DIRECTIONS FOR THIS TASK: Where the listing below has a line containing "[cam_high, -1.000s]", output that line and all lines after it, verbatim, and no others.
──────────
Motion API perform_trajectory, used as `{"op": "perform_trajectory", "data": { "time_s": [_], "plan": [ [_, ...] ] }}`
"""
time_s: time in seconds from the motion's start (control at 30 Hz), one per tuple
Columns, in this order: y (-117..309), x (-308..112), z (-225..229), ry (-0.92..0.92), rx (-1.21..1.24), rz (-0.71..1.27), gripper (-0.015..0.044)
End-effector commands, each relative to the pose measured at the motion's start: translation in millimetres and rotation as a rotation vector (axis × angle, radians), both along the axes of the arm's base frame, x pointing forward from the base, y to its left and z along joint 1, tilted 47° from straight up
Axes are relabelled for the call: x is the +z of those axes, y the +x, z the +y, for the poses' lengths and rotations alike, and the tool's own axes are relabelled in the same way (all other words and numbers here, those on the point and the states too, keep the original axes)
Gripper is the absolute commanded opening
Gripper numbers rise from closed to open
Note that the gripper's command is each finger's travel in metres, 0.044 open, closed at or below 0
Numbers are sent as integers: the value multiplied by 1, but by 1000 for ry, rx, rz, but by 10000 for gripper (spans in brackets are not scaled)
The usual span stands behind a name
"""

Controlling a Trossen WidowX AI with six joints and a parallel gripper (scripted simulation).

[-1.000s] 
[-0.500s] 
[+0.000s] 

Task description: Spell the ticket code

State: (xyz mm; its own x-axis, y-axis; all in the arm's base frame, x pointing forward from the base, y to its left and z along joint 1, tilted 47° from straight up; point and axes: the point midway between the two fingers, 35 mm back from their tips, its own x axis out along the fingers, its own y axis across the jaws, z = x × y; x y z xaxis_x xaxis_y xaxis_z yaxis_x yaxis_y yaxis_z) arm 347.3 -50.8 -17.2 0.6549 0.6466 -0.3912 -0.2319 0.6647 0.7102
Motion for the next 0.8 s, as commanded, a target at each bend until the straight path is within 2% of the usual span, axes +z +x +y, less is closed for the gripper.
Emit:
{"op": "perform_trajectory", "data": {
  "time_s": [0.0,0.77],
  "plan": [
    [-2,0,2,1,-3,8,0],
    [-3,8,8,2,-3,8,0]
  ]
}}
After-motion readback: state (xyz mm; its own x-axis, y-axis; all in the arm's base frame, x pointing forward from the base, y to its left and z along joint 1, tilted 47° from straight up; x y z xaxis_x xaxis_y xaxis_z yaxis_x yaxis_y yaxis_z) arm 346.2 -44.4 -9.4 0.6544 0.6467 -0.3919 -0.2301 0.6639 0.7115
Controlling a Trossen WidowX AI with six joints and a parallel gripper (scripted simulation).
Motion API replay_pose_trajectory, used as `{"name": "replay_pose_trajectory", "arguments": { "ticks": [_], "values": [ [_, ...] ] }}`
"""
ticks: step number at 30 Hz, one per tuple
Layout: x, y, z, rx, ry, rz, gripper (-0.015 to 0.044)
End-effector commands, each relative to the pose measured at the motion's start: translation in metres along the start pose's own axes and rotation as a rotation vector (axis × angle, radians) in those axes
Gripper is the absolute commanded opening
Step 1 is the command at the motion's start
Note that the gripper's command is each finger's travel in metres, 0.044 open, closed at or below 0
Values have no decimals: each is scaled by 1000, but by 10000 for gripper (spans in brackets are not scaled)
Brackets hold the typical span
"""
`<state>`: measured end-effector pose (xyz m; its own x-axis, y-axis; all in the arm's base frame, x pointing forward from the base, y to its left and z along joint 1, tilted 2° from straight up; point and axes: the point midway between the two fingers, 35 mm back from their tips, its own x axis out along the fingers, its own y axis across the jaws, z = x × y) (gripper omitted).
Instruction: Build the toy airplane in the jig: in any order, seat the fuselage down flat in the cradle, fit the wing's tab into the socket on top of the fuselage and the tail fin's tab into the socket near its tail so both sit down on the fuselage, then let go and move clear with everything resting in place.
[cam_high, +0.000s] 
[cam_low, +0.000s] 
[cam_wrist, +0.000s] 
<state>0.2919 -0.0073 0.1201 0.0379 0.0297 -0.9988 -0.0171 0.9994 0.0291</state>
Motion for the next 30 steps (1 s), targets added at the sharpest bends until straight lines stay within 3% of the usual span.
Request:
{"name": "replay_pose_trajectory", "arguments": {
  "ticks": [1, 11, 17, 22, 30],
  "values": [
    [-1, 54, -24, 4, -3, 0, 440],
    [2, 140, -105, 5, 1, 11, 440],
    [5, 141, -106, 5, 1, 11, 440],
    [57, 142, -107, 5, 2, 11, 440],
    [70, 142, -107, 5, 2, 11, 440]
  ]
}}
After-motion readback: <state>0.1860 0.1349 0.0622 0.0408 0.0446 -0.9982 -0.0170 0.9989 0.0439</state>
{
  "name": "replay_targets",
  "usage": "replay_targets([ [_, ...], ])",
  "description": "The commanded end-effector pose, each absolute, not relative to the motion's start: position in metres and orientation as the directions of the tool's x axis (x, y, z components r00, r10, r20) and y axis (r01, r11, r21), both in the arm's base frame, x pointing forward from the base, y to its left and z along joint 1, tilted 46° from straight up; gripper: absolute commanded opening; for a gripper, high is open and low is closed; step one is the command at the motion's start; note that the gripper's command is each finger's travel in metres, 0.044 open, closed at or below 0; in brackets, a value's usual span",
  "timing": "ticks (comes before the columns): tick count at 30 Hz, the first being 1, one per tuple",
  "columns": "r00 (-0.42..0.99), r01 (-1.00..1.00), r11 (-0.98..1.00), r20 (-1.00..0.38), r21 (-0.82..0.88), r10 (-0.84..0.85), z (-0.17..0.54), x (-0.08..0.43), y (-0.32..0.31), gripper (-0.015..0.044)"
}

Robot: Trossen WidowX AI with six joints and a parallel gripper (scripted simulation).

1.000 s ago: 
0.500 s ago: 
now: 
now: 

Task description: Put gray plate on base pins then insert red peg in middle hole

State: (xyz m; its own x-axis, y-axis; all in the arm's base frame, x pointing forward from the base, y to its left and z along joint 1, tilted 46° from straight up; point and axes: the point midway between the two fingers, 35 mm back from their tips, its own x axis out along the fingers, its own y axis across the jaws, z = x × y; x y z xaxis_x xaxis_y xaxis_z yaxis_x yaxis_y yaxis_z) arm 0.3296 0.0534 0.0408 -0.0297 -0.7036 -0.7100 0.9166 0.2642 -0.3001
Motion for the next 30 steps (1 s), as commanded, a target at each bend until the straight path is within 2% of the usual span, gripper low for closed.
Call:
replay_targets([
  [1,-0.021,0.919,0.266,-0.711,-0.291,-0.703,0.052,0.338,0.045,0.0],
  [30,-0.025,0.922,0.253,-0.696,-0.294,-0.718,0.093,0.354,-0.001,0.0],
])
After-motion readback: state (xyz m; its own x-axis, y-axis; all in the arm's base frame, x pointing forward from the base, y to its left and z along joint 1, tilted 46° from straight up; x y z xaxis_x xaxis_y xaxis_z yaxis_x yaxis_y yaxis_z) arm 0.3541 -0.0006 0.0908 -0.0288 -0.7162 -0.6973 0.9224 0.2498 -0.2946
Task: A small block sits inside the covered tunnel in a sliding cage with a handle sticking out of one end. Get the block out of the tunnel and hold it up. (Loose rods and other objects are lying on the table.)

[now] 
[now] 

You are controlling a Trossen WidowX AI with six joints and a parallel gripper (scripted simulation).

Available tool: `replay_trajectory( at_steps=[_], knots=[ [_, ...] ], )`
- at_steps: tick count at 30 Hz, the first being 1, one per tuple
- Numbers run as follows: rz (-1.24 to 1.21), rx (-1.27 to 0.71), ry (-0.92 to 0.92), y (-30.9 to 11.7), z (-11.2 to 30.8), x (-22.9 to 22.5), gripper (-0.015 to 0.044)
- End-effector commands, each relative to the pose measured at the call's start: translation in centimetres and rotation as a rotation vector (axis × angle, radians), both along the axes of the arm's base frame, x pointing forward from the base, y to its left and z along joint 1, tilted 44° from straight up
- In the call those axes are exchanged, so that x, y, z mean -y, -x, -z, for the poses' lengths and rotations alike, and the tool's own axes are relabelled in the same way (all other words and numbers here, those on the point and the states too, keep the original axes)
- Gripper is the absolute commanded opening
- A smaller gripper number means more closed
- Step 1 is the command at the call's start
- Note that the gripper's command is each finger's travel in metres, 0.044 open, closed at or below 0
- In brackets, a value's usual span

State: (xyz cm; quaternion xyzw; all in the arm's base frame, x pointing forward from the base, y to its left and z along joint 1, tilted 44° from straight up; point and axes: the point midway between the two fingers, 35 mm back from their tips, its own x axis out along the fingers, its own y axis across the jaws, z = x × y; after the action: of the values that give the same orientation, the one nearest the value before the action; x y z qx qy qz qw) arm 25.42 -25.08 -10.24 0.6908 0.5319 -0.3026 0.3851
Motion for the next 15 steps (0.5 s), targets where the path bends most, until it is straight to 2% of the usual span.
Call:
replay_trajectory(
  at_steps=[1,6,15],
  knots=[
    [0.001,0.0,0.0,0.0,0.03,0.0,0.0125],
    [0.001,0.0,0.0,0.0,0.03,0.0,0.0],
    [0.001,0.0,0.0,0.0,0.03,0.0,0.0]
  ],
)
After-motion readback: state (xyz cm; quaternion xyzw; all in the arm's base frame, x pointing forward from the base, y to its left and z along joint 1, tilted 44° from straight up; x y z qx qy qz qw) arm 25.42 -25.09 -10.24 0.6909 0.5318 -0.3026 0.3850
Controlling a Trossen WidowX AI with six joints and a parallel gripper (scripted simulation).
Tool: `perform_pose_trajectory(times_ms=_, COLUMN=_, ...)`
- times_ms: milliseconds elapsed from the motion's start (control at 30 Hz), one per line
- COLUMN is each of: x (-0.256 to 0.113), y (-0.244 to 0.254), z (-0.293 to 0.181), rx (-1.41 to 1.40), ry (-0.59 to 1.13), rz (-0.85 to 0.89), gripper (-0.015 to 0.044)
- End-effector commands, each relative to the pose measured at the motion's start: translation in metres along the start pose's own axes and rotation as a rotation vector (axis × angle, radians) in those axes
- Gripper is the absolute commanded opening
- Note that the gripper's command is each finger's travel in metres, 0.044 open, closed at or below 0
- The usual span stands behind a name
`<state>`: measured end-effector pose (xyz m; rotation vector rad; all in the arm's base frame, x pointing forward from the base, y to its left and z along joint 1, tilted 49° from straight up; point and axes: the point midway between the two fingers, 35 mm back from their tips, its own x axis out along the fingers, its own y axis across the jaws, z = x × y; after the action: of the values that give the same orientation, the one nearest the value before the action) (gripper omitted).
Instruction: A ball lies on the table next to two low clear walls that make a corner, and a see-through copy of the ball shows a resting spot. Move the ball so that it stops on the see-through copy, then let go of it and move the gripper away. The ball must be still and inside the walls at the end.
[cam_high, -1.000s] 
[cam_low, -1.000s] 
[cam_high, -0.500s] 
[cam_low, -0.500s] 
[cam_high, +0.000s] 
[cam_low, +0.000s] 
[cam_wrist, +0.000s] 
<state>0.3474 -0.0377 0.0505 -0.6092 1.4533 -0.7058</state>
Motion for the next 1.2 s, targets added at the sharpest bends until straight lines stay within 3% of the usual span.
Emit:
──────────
YOUR RESPONSE:
[cam_high, -1.000s] 
[cam_low, -1.000s] 
[cam_high, -0.500s] 
[cam_low, -0.500s] 
[cam_high, +0.000s] 
[cam_low, +0.000s] 
[cam_wrist, +0.000s] 
<state>0.3474 -0.0377 0.0505 -0.6092 1.4533 -0.7058</state>
Motion for the next 1.2 s, targets added at the sharpest bends until straight lines stay within 3% of the usual span.
Emit:

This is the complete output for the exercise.